Google quietly announces the Translatotron direct speech-to-speech translation model

Google Translate helps you talk to people who don’t speak the same language as you, using its built-in conversation mode. You can input a message in English in speech format and translate it into a speech in Japanese. But to do this, it first breaks your speech into words in text format, performs text-to-text translation, and then backs up the translated text using a good old TTS (text-to-speech synthesis). Google is now proposing a new method: Translatotron direct speech-to-speech translation model.
Still in an experimental stage, the translatotron model leaves the middle man. In other words, it directly translates the input taken as speech and returns it using a single focused attention sequence-to-sequence model. According to Google, this direct translation model has many advantages, including “faster guessing speed, naturally recognizing and avoiding complex errors in translation, making it easier to retain the original speaker’s voice after translation, and better handling of unnecessary words.” . “
Google’s image on how Translatotron works
Work on such a direct translation model began in 2016, Google wrote in a blog post. A year later, the developer behind the world-famous Android OS showed that the new direct translation is faster and more effective. According to Google, the Translatotron source accepts spectrograms as input and creates equivalent spectrograms for the required language. “During training, the sequence-to-sequence model uses a multitask objective to predict source and target replicas at the same time as creating target spectrograms. However, no transcripts or other intermediate text representations are used during the estimation,” Google wrote. .

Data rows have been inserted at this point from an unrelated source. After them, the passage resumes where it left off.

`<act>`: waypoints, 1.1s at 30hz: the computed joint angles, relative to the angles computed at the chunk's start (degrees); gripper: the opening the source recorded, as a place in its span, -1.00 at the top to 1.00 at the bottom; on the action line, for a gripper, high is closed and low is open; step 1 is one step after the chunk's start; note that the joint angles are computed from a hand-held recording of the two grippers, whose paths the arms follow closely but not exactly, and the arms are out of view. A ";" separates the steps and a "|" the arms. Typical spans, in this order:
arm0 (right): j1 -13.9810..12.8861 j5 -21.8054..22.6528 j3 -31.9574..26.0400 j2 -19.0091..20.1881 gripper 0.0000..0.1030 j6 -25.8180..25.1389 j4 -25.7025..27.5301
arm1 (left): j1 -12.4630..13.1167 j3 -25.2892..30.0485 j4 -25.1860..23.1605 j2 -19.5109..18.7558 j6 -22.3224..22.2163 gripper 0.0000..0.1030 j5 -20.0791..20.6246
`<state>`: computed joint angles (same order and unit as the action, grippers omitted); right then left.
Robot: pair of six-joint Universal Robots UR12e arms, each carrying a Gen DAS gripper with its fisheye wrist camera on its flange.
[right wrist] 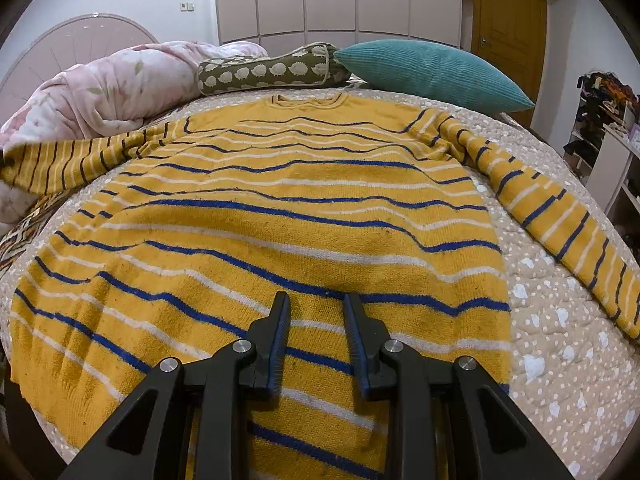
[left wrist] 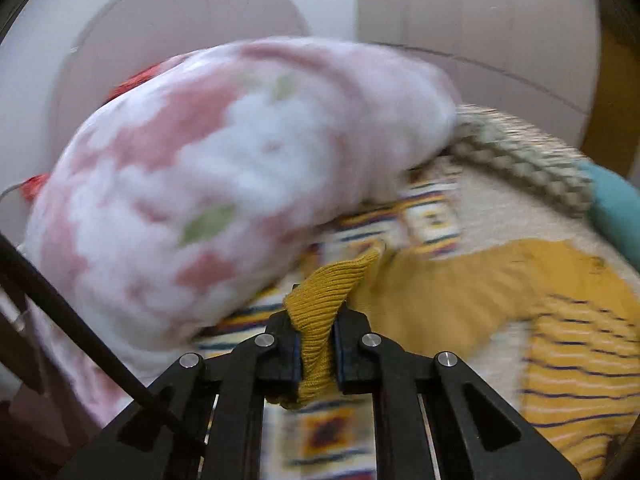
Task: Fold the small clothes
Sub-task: 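Grasp the sleeve with the left tool and fold it across the body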
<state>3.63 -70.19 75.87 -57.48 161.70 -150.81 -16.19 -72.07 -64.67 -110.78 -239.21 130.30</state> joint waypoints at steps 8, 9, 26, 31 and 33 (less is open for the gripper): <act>-0.26 1.20 -0.07 0.07 0.42 0.74 0.11 | -3.26 19.64 13.49 -14.31 19.03 0.80 -17.57; -0.29 1.37 -0.19 0.14 0.42 0.80 0.27 | -3.73 22.95 15.10 -16.69 21.86 0.79 -21.62; -1.13 4.66 -3.24 -0.13 0.40 1.82 8.58 | -8.75 12.96 14.89 -12.85 20.24 -0.35 -13.63; -2.31 14.52 -8.87 1.63 0.13 8.73 10.51 | -8.67 5.55 15.08 -9.77 13.70 -0.35 -12.44; -1.54 14.81 -13.81 4.22 0.12 7.67 15.45 | -8.69 3.89 15.85 -9.26 11.71 -0.35 -12.96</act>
<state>2.09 -55.38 62.06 -53.26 169.37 -135.36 -24.88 -68.18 -48.82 -120.04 -227.50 117.34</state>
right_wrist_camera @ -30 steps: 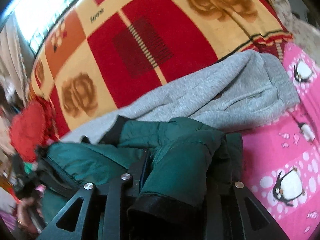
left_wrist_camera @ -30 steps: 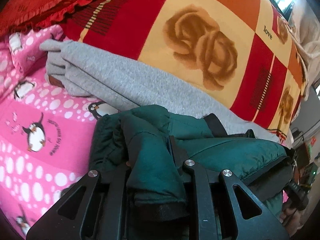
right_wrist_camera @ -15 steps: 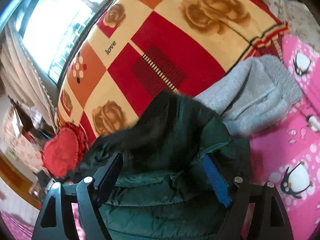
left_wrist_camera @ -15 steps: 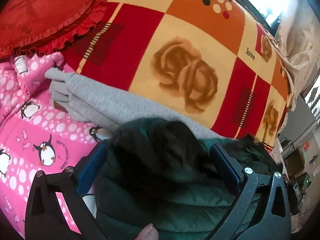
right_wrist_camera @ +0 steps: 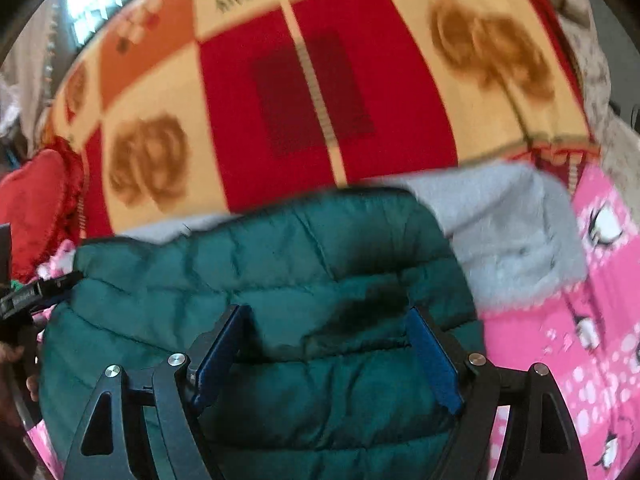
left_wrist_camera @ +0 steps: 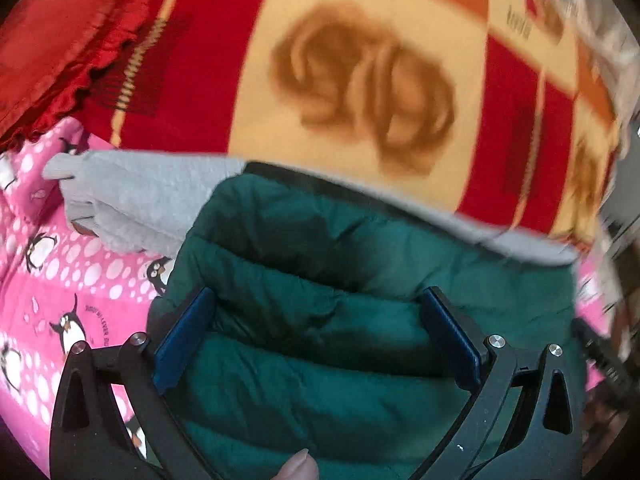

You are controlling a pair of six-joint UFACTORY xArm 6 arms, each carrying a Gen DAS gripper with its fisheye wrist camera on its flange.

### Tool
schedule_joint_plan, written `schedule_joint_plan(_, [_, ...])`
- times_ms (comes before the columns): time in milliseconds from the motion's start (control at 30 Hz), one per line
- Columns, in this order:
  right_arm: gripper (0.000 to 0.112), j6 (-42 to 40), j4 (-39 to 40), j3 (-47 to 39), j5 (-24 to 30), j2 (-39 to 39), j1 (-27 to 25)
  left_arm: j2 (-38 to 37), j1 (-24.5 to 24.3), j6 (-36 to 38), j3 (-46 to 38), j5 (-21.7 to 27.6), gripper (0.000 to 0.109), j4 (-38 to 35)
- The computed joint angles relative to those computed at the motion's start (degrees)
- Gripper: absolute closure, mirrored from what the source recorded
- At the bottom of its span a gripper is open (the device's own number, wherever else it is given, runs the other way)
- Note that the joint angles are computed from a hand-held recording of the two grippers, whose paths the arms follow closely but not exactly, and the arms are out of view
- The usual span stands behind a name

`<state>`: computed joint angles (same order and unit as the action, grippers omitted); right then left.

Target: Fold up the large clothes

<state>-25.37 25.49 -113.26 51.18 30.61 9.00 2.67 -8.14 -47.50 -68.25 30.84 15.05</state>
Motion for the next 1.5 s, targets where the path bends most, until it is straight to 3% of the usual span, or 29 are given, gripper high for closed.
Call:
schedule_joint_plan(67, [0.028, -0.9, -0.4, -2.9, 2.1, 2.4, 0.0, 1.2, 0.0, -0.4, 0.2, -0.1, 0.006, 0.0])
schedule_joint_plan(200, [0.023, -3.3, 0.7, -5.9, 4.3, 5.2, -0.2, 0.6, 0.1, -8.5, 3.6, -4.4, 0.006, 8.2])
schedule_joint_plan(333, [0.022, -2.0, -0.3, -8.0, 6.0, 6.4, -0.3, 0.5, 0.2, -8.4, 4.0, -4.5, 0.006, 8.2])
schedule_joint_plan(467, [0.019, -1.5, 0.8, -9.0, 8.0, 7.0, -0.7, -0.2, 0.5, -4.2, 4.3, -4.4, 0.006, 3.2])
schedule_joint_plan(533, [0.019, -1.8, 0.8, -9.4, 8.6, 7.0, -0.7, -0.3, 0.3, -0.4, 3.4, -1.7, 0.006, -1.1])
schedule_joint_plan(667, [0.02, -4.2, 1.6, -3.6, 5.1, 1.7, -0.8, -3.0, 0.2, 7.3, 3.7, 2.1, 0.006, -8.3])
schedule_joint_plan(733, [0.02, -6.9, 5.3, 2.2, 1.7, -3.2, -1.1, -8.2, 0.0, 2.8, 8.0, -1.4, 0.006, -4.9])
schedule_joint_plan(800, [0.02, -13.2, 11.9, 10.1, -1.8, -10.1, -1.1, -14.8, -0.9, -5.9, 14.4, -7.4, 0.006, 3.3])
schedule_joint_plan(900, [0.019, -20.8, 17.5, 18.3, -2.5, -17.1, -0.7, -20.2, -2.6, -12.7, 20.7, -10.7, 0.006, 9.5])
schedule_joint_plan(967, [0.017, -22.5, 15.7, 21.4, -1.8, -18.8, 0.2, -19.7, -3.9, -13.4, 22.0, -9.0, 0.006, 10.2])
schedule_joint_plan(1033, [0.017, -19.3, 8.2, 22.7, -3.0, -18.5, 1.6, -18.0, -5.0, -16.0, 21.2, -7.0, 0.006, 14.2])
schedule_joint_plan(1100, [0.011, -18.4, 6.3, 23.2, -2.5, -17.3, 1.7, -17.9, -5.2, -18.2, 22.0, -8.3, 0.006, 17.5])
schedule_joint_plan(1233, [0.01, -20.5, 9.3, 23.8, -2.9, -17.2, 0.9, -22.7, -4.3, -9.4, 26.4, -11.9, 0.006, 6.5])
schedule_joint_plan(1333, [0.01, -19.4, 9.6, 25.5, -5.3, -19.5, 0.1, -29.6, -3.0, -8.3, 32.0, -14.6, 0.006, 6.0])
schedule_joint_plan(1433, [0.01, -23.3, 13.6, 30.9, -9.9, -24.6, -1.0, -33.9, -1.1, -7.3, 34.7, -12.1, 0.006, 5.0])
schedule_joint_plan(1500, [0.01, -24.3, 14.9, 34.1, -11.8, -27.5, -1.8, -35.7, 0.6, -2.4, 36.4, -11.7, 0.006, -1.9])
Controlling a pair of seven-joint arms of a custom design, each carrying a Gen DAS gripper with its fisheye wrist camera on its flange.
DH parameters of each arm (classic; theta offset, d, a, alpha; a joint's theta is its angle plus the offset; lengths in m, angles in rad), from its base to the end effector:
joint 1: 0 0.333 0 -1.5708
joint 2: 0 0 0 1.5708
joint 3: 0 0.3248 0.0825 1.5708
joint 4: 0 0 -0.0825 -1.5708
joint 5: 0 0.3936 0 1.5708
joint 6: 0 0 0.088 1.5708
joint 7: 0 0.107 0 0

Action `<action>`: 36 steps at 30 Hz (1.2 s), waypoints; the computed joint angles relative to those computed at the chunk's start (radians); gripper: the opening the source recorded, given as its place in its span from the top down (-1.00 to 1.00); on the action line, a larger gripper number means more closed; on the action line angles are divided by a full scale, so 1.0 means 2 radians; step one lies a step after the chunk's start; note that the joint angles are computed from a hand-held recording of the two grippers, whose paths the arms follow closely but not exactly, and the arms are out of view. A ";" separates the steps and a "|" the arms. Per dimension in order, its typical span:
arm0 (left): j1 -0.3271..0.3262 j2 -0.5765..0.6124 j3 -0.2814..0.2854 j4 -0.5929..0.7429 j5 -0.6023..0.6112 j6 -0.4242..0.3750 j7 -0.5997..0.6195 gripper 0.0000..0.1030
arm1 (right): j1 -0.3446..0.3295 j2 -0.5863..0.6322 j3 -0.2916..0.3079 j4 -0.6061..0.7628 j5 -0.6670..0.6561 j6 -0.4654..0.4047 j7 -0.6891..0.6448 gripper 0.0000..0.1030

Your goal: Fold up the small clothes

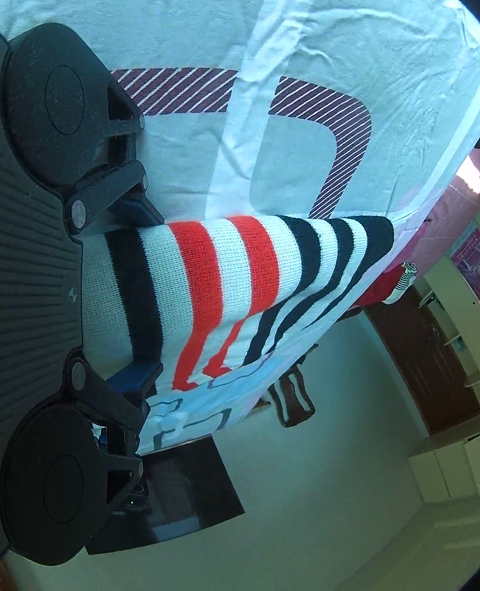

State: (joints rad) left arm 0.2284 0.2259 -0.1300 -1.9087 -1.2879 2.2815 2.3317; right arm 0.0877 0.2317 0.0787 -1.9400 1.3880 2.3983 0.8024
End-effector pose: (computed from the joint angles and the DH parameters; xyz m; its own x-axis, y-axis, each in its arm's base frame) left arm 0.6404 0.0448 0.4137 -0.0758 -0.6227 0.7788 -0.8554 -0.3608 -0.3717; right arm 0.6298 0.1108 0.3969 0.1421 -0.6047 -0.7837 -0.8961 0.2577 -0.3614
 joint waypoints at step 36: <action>-0.023 -0.091 0.026 -0.043 -0.026 0.068 0.075 0.02 | 0.059 -0.039 0.027 0.022 -0.066 0.062 -0.033 0.31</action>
State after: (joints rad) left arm 0.1826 0.0438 -0.0779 -1.9943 -1.3391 2.4170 2.4821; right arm 0.2059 0.1534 0.1322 -1.8963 1.2560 2.5220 0.7359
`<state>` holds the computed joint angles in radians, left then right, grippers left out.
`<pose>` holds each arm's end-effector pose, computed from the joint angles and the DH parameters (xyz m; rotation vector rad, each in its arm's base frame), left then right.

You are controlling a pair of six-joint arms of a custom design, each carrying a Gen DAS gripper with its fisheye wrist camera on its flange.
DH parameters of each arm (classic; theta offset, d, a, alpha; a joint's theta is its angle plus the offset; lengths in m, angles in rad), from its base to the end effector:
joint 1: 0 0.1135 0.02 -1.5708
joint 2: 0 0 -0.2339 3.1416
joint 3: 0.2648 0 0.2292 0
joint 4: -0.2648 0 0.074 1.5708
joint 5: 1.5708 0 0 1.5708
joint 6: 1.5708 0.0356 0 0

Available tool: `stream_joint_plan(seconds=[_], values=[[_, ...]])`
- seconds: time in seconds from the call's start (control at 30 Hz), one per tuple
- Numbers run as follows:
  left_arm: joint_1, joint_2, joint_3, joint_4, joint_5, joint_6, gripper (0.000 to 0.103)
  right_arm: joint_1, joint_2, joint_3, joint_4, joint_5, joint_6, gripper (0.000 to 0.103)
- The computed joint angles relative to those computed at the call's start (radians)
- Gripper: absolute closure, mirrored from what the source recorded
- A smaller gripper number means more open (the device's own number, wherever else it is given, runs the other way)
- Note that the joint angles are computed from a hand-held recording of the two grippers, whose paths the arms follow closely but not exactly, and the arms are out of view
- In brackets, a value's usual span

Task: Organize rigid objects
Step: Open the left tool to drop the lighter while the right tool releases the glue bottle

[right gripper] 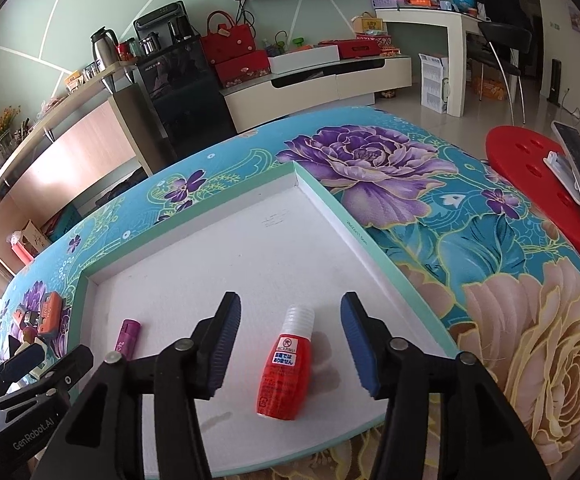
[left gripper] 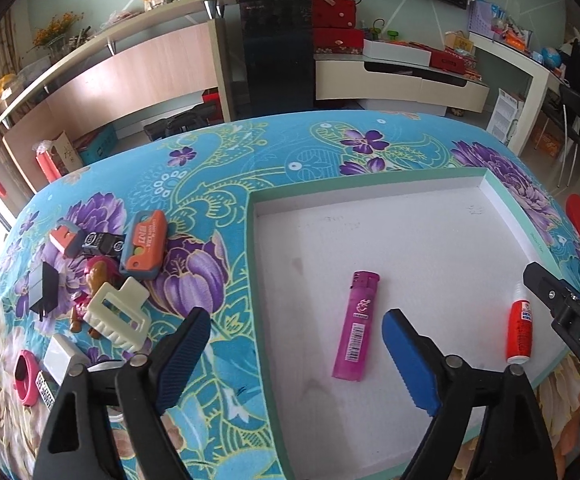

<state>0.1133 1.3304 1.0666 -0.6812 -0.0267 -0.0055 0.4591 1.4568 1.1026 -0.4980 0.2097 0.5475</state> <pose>0.2559 0.0301 0.2521 -0.1603 2.5119 0.0774 0.2662 0.1233 0.2435 0.2015 2.4009 0.2142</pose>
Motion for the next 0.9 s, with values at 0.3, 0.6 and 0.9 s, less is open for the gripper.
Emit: stream_joint_plan(seconds=[0.3, 0.6, 0.9], values=[[0.092, -0.051, -0.057, 0.025, -0.034, -0.013, 0.000, 0.060, 0.026, 0.039, 0.009, 0.001, 0.005, 0.023], [0.141, -0.040, -0.060, 0.026, -0.038, -0.041, 0.000, 0.085, 0.054, 0.070, -0.004, 0.025, 0.048, 0.005], [0.168, -0.068, -0.079, 0.055, -0.013, -0.033, 0.000, 0.110, 0.072, 0.103, -0.020, 0.033, 0.051, 0.005]])
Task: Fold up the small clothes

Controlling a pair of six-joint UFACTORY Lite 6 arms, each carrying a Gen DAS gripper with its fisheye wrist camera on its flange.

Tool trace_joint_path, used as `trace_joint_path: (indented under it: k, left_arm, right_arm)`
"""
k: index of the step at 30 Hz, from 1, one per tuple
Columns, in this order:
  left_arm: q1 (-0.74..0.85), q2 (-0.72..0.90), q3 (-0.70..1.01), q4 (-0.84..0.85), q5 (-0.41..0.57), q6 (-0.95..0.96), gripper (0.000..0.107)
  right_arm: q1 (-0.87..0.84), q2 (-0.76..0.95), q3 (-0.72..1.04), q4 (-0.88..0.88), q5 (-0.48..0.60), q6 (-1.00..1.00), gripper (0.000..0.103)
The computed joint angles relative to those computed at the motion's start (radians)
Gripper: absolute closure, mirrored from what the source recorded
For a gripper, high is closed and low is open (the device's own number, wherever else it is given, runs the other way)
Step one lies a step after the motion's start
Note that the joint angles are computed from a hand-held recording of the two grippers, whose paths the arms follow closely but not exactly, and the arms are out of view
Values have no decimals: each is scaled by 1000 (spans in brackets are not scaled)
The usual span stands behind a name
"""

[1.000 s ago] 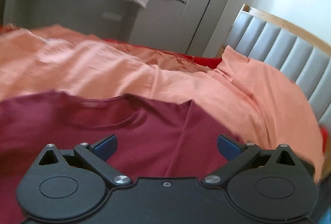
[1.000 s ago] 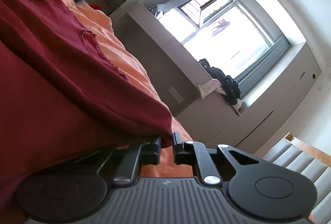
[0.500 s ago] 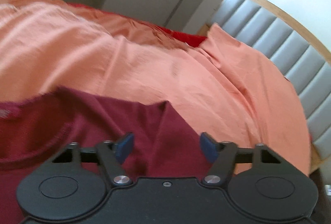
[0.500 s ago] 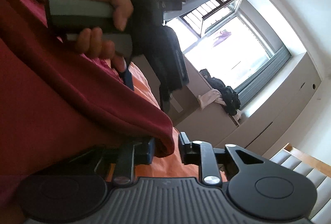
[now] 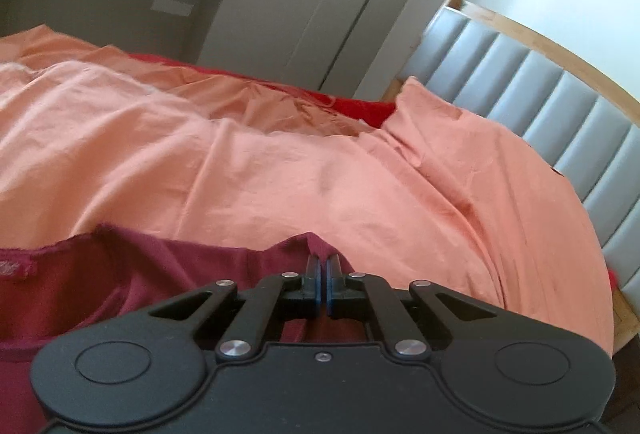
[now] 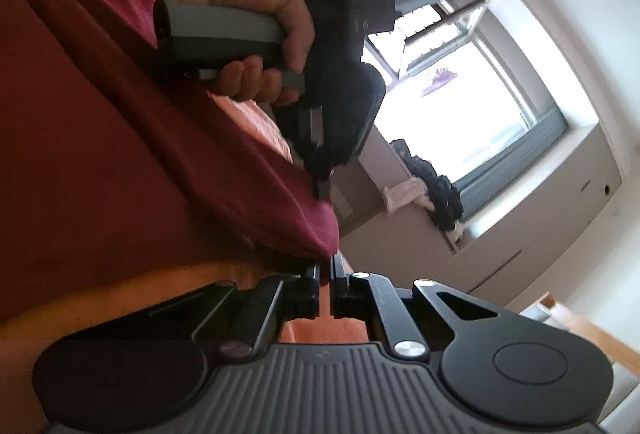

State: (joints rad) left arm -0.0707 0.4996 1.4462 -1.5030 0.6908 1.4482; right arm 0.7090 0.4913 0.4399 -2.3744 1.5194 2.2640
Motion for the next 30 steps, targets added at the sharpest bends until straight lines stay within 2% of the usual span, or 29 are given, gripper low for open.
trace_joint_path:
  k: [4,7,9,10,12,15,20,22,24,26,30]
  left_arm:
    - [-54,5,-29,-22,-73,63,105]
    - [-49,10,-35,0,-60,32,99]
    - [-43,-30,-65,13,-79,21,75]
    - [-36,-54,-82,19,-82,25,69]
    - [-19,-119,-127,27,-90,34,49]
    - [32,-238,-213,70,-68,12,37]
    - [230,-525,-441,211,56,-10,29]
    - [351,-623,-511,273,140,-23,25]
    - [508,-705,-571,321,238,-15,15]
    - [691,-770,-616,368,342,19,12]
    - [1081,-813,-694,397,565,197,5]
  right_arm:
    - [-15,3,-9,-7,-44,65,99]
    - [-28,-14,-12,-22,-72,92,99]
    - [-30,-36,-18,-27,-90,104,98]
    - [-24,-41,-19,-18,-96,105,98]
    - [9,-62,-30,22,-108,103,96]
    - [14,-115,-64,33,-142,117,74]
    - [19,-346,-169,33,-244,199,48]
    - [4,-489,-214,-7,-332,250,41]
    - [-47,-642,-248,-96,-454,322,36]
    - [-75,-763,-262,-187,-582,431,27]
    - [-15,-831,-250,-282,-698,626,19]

Although Google now owns a new translation model, it is not yet ready to include it in Google Translate and other related tools. The new system is lagging behind BLEU scores, meaning translations are still not accurate enough. On the plus side, the new model retains the user’s normal voice even after translation because it does not use TTS for output. “By incorporating a speaker encoder network, Translatotron is able to retain the vocal features of the original speaker in the translated speech, making the translated speech more normal and less shaky,” Google added.